• [WHAT YOU HAVE TO DO]:
All records that follow are to be copied exactly, with images omitted.

-------- SOURCE RECORDS --------

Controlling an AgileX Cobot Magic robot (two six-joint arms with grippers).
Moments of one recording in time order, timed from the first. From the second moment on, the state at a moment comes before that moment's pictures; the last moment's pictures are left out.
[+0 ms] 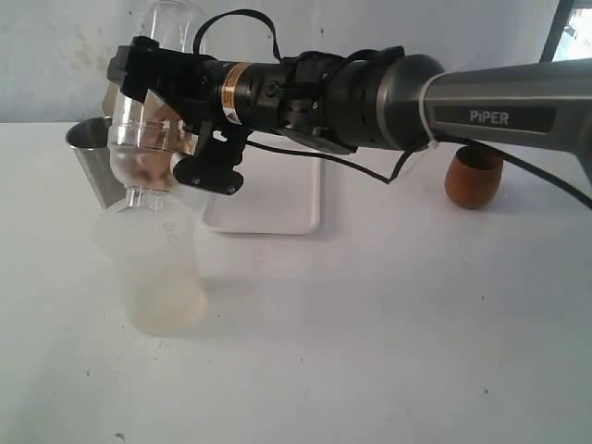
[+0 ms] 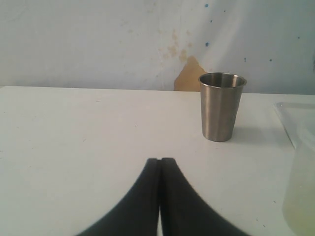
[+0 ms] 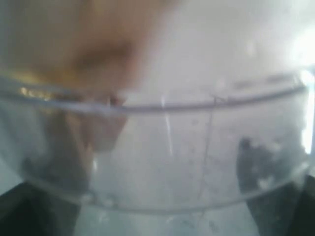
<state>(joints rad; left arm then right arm) 0.08 0.00 -0.01 0.04 0.21 -0.04 0.71 2.03 -1.57 -0.85 -0.28 -1.65</state>
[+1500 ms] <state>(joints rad) 0.08 0.00 -0.01 0.04 0.21 -0.04 0.74 1.99 -1.57 -0.87 -0.27 -1.76</state>
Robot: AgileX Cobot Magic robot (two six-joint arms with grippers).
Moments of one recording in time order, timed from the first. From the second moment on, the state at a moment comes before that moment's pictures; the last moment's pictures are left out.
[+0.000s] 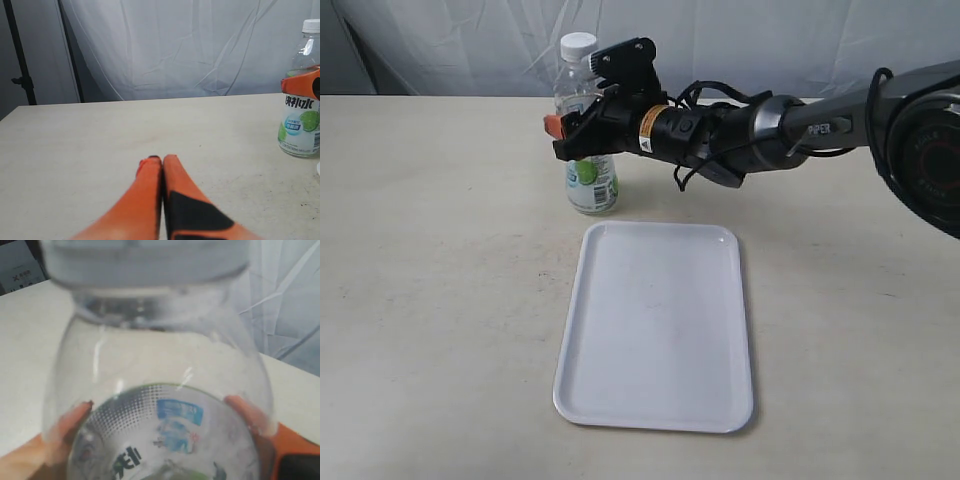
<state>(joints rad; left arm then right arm) -0.02 0.00 0.00 -0.05 0.17 0.06 0.65 2.30 -1.50 -0.65 -0.53 0.56</state>
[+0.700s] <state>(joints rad) -0.02 0.00 0.00 -0.05 0.17 0.06 0.75 1.66 -1.30 -0.79 -0.14 0.65</state>
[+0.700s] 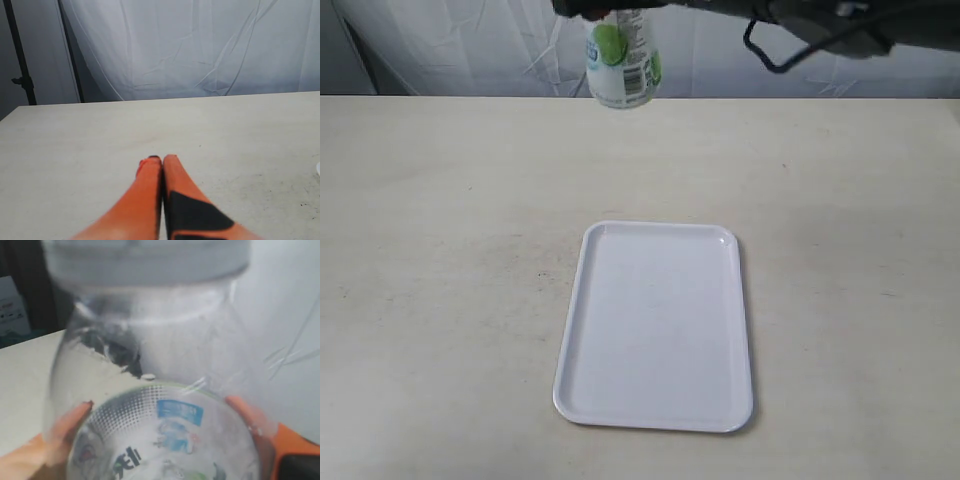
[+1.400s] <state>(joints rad) -0.02 0.00 0.00 -0.05 0.17 0.06 0.78 1.37 -1.02 -0.68 -0.35 0.63</state>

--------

• [RESULT OF THE TASK]:
Controlling an AgileX Cobot Magic robot (two six-joint arms with grippers).
Moments of one recording in time order, timed from the first. From the second moment on, the state at a moment comes before that moment's pictures; the last moment's pictures are left out.
[+0 ms] 
[+0 ms] 
[+0 ms] 
<state>(joints rad; left arm then right arm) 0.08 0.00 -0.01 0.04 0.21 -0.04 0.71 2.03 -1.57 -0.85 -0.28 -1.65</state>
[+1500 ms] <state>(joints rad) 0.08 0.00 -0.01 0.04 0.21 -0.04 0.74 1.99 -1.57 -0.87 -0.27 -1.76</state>
Robot: AgileX Cobot Magic robot (two six-joint arms with grippers).
Moments of one recording in time order, timed from the first. From the second moment on, the state at a moment comes before that moment's pictures; the last moment's pictures are left out.
[+0.000s] 
<state>(joints rad; left arm then right arm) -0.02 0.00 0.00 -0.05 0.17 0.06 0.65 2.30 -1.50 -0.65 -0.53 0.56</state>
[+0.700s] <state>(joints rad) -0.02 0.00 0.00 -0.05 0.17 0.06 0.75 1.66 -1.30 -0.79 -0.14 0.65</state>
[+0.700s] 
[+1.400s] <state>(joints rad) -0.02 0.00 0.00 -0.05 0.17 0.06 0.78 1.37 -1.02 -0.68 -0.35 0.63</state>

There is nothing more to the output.